Differentiable Digital Signal Procressing (DDSP) enables direct integration of classic signal processing elements with end-to-end learning, utilizing strong inductive biases without sacrificing the expressive power of neural networks. This approach enables high-fidelity audio synthesis without the need for large autoregressive models or adversarial losses, and permits interpretable manipulation of each separate model component. In all figures below, linear-frequency log-magnitude spectrograms are used to visualize the audio, which is synthesized with a sample rate of 16kHz.
The additive synthesizer generates audio as a sum of sinusoids at harmonic (integer) multiples of the fundamental frequency. A neural network feeds the synthesizer parameters (fundamental frequency, amplitude, harmonic distribution). Harmonics follow the frequency contours of the fundamental, loudness is controlled by the amplitude envelope, and spectral structure is determined by the the harmonic distribution.
We train a DDSP decoder on a datset of violin performances, resynthesizing audio from loudness and fundamental frequency extracted from the original audio. First, we note that resynthesis is realistic and perceptually very similar to the original audio. The decoder feeds into an additve synthesizer and filtered noise synthesizer, whose outputs are summed before running through a reverb module. Since each the model is composed of interpretable modules, we can examine that audio output from each module to find a modular decomposition of the original audio signals.
|Additive Synthesizer Parameters|
|Noise Synthesizer and Reverb Parameters|
Timbre transfer from singing voice to violin. F0 and loudness features are extracted from the voice and resynthesized with a DDSP decoder trained on solo violin. To better match the conditioning features, we first shift the fundamental frequency of the singing up by two octaves to fit a violin’s typical register.

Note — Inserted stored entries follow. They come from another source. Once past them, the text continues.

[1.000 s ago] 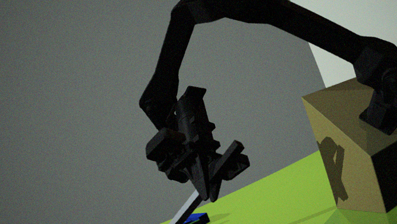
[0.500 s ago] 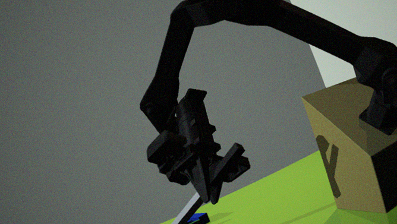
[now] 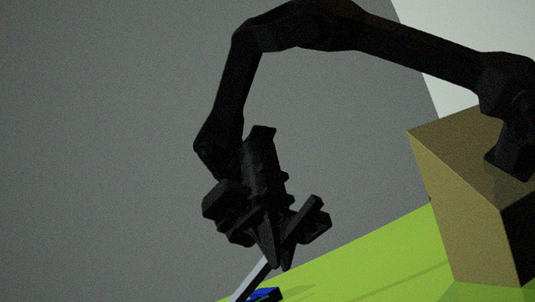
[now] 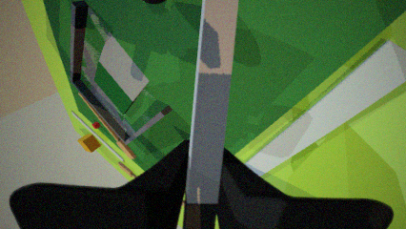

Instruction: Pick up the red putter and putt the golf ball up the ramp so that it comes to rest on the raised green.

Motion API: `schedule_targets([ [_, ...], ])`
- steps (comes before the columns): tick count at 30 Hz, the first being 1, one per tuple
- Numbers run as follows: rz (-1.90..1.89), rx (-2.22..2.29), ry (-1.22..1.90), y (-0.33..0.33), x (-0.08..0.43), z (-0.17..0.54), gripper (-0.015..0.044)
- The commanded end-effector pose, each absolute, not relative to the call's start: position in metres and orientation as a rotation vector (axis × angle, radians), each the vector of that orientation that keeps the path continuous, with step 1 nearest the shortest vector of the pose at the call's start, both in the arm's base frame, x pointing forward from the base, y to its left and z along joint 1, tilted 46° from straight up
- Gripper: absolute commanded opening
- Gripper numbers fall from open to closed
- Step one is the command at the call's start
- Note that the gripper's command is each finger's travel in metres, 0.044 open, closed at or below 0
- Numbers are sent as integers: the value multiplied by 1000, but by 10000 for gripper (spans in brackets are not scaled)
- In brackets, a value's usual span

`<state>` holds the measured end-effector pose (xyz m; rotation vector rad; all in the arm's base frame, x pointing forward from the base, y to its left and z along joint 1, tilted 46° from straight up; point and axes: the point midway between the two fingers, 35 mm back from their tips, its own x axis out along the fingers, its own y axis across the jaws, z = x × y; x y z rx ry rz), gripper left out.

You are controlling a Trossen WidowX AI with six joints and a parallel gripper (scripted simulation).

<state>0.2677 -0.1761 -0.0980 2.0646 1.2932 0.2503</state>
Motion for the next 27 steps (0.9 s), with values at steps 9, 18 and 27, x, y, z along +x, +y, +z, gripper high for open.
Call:
schedule_targets([
  [9,199,2050,1289,-146,305,-56,0],
  [18,254,2056,1285,-73,336,20,0],
  [27,264,2058,1287,-71,341,51,0],
])
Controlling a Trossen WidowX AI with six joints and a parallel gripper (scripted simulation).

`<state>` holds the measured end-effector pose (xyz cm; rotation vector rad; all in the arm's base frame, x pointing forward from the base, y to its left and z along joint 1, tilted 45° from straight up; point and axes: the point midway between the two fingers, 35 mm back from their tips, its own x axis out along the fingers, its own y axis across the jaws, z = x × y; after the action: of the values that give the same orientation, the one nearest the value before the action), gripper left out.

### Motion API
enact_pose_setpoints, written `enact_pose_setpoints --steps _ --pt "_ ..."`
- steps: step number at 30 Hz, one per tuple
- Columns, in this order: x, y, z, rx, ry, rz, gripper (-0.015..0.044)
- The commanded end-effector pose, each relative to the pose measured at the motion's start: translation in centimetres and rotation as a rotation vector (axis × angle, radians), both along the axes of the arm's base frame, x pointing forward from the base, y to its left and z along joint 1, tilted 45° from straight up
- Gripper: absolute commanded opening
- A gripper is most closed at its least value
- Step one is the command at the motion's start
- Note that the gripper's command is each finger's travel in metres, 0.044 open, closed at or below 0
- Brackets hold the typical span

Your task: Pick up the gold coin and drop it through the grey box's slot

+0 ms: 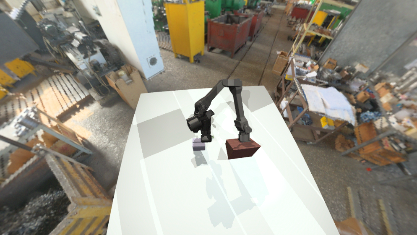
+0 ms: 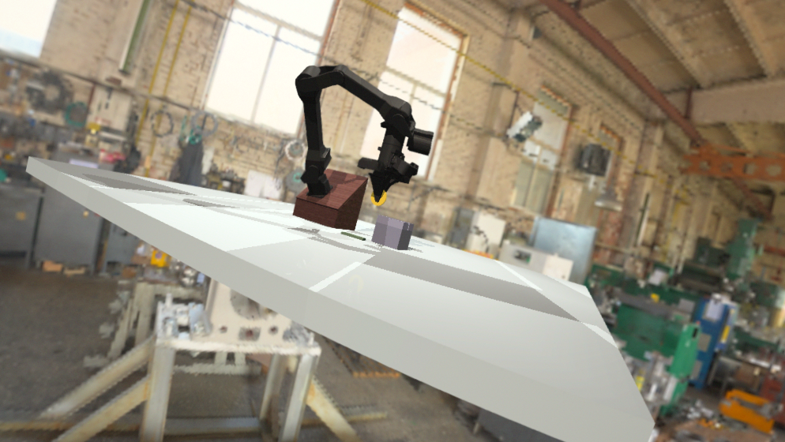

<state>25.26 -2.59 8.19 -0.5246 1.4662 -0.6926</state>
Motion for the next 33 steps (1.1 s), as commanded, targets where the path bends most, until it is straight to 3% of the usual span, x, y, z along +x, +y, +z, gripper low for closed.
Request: enact_pose_setpoints --steps 1,21,33 --pt "0.8 0.4 -0.3 0.005 -0.006 -0.006 0.0000" --pt "5.1 2.0 -2.6 0.006 -0.007 -0.004 0.0000" --pt "4.9 1.9 -2.4 0.001 -0.002 0.002 0.0000"
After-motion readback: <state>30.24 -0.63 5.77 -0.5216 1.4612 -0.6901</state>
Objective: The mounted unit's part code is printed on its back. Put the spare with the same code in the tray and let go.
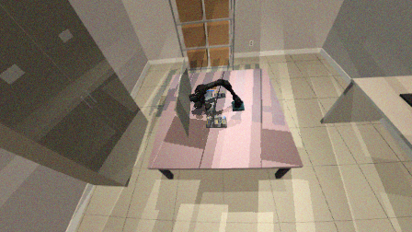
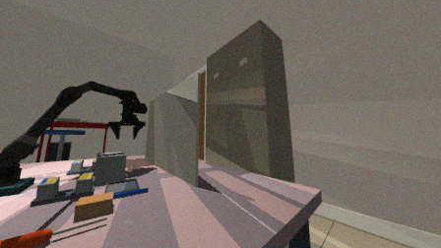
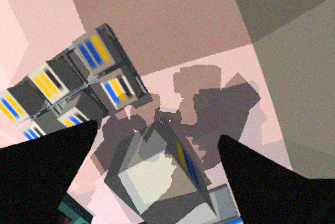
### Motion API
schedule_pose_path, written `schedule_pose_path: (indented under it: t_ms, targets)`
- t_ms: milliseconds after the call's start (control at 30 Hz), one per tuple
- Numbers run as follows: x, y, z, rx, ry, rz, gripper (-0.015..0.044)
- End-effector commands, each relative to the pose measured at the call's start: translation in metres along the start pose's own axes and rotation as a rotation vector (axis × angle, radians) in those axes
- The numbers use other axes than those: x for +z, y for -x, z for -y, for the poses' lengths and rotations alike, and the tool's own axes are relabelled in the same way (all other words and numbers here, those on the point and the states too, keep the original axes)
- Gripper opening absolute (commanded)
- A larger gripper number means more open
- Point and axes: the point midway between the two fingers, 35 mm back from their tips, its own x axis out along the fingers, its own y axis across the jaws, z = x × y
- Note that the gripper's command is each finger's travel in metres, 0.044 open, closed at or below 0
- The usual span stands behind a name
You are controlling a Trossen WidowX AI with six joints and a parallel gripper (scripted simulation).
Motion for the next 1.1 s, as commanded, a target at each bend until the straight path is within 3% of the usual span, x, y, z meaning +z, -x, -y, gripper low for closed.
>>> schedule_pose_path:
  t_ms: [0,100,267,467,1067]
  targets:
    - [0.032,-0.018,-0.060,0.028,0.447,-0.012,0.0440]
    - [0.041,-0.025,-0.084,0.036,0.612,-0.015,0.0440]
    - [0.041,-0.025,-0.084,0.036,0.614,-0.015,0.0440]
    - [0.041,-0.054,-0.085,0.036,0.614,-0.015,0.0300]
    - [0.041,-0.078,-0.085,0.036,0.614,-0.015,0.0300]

The resulting audio captures many subtleties of the singing with the timbre and room acoustics of the violin dataset. Note the interesting “breathing” artifacts in the silence corresponding to unvoiced syllables from the singing
Besides feeding the decoder, the fundamental frequency directly controls the additive synthesizer and has structural meaning outside the context of any given dataset. Beyond interpolating between datapoints, this inductive bias enables the model to extrapolate to new conditions not seen during training. Here, we shift resynthesize audio from the solo violin model after transposing the fundamental frequency down an octave and outside the range of the training data. The audio remains coherent and resembles a related instrument such as a cello.
As seen above, a benefit of our modular approach to generative modeling is that it becomes possible to completely separate the source audio from the effect of the room. Bypassing the reverb module during resynthesis results in completely dereverberated audio, similar to recording in an anechoic chamber. We can also apply the learned reverb model to new audio, in this case singing, and effectively transfer the acoustic environment of the solo violin recordings.
Note that the dereverberated audio sounds almost unnatural, as most environments always have some amount of acoustic reflections. To make convey the quality of the dereverberation, we apply two new reverberations, effectively transforming the acoustic environment of the original recording.
Separate interpolations over loudness, pitch, and timbre. The conditioning features (solid lines) are extracted from two notes and linearly mixed (dark to light coloring). The features of the resynthsized audio (dashed lines) closely follow the conditioning. On the right, the latent vectors,
The maximum likelihood loss of autoregressive waveform models is imperfect because a waveform's shape does not perfectly correspond to perception. For example, the three waveforms below sound identical (a relative phase offset of the harmonics) but would present different losses to an autoregressive model.
While the original models were not optimized for size, initial experiments are promising in scaling down for realtime aplications. The "tiny" model below is a single 256 unit GRU trained on the solo violin dataset and performing timbre transfer.
|Baseline (~6M parameters)||Tiny (~240k parameters)|
The DDSP Autoencoder model uses a CREPE model to extract fundamental frequency. The supervised variant uses pretrained weights that are fixed during training, while the unsupervised variant learns the weights jointly with the rest of the network. The unsupervised model learns to generate the correct frequency, but with less timbral accuracy due to the increased difficulty of the task.